One question that we have partially answered using this data is:
**how large of a barrier are weeds to autonomous aquatic navigation?**

Long weeds can get caught in the rotors of an unmanned surface vessel as shown in the picture below.

![Weeds in Rotor](../figs/weeds.png "Weeds in Rotor")

This slows the boat down and requires more power to maintain the same speed, which can drain the battery
Without preventative measures, there will be upper limits on the length of time that an unmanned
surface vessel can operate autonomously before human intervention is needed. 

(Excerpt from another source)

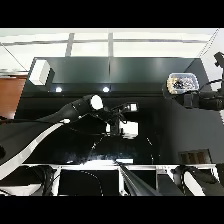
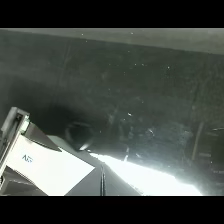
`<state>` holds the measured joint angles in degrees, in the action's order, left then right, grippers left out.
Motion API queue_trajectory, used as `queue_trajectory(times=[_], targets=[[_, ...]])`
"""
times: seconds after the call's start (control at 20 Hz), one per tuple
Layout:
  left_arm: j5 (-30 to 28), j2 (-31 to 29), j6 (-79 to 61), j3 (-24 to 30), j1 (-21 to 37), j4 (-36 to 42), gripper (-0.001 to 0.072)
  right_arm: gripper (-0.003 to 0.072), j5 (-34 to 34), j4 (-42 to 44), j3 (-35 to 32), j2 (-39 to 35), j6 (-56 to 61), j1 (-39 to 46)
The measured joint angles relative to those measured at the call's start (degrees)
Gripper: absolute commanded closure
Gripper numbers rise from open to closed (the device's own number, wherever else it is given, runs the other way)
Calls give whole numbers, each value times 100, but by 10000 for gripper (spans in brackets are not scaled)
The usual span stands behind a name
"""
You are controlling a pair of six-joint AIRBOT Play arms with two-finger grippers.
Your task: Fold the box and place the chain.
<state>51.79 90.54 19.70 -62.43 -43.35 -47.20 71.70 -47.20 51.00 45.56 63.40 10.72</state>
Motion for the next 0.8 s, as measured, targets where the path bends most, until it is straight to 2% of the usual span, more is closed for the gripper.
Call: queue_trajectory(times=[0.05, 0.1, 0.15, 0.2, 0.4, 0.5, 0.65, 0.8], targets=[[-26, 9, 2, 0, -42, -81, 60, 676, -2, 2, 0, 0, 2, 0], [-55, 13, 7, 0, -85, -144, 183, 677, -7, 0, 0, 0, 2, 0], [-98, 15, 4, 0, -116, -192, 354, 676, -9, 0, 0, 0, 0, 0], [-129, 17, 20, -2, -138, -212, 436, 677, -11, 2, 0, 0, 2, 0], [-164, -76, 144, -2, -116, -330, 437, 677, -17, 2, 0, 0, 2, 0], [-225, -267, 535, -7, 48, -348, 492, 676, -17, 2, 0, 2, 7, 0], [-170, -643, 1263, -7, 446, -581, 491, 677, -15, 2, 0, 0, 31, 0], [85, -1078, 2120, -7, 1086, -1064, 490, 677, -20, 0, 0, 0, 50, 0]])
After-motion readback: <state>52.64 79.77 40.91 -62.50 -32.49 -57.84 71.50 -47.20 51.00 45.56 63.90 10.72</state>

This issue is visible in the dashboard videos. 

Below are two screenshots of the dashboard video from one of the reservoir sequences. 
On the second lap around the pillars, the boat requires much more power to achieve the same speed.

| Lap 1 | Lap 2| 
| --- | --- |
| ![Power Lap 1](../figs/power-1.png "Power Lap 1") | ![Power Lap 2](../figs/power-2.png "Power Lap 2") |


This poses an interesting questino about how perception algorithms could be used to detect and avoid weeds. 
Preventative monitoring could be done with the camera, 
but there is also opportunity to explore the use of sonar data for this purpose, as thick patches of weeds 
are occassionally visible to the human eye in the sonar feed.

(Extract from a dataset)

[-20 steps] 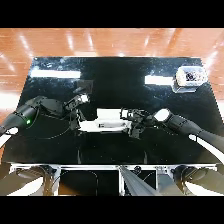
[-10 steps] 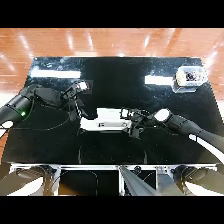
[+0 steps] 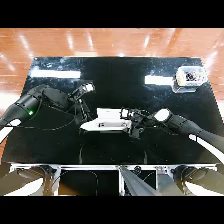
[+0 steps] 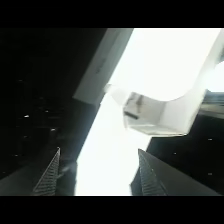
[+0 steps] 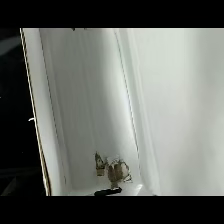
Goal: Fold the box and place the chain.
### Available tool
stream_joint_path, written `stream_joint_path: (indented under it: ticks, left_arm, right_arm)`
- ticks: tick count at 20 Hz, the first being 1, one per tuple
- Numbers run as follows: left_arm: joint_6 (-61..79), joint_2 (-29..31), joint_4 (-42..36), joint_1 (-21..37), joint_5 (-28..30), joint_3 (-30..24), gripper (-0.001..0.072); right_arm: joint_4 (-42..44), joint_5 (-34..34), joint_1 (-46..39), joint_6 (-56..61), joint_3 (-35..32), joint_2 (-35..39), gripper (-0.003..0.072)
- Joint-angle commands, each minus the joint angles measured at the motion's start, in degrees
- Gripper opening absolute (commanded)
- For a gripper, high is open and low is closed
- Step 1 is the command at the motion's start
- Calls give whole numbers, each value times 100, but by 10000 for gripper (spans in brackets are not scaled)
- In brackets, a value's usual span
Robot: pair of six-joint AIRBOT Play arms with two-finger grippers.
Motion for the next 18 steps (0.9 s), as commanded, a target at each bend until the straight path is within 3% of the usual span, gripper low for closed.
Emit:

### Q: What is one unanswered question that you think could be answered using these data? Do you have any recommendations or advice for someone wanting to answer this question?

One question that we would like to answer using this data is:
**How can we best leverage the multi-sensor suite to perform odometry or localization on a semi-open body of water?

Each sensor has its unique strengths that can be leveraged for navigation under different conditions. 
Camera and lidar sensors provide rich information, but on a wide body of water such as a lake, the shoreline can be too far away to maintain a reliable signal.
The radar sensor, on the other hand, has a much longer range and could prove useful for navigating with respect to the shoreline.
Sonar data could be used to track one's position relative to the lake floor. 

Benchmarking state-of-the-art odometry and localization algorithms
would offer further insight into the gaps and key challenges facing autonomous aquatic navigation, 
and the unique combination of 
sensors in this dataset affords more flexibility and creativity in 
future improvements of these algorithms.